Employees read acceptance from their leaders. They look to the smile on your face when you interact with them. The smile conveys that they are appreciated and that they matter to you. The absence of some form of positive affirmation can easily be read as rejection, disinterest, or bad intent. This is what makes the ‘meet and greet’ aspect of leadership so important.
Expressing an interest in employees, both professionally and personally, conveys that you care. People always light up when someone higher up asks them about their job. The simplest question, like, “how is it going?” can really make someone’s day. The sense is that they matter if the boss asks. And if they matter, then they are more likely to give a damn about the work and the company.

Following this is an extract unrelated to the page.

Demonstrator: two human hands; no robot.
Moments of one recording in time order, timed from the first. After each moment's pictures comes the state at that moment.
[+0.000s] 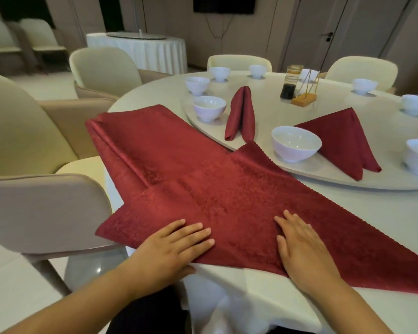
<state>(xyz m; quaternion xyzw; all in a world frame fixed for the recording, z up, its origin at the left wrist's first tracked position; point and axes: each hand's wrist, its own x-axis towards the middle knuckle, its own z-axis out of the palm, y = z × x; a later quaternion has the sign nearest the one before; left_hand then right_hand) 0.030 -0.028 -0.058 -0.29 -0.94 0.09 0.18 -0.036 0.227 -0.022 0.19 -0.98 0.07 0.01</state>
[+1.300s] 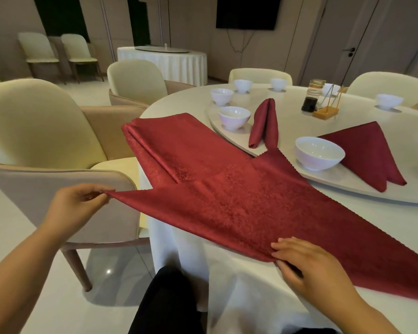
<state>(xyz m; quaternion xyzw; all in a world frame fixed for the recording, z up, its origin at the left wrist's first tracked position) 0.097 -0.156 0.004 0.20 -0.85 -0.38 0.30 -0.008 0.215 -0.031 0.45 -0.86 0.19 0.16</state>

A critical piece to the process is that people believe they are wanted, and that they are not being rejected. Fears of rejection haunt even the most stable and solid personalities. Peoples’ brains are wired to look for rejection since avoiding it (developmentally) was a survival skill.
Personal affirmations are incredibly powerful. People remember if their boss noticed and mentioned something they did well. It builds connection and loyalty to the mission.
Remember, as a leader, you want to leave nothing about acceptance/rejection to the imagination of the employee. Some are too prone to expecting rejection or disapproval. You must counter this actively through your interaction (and workplace programs) to build a solid foundation of trust and good will.
People ultimately work for you, not just the mission of the organization. Your personal acceptance makes all the difference.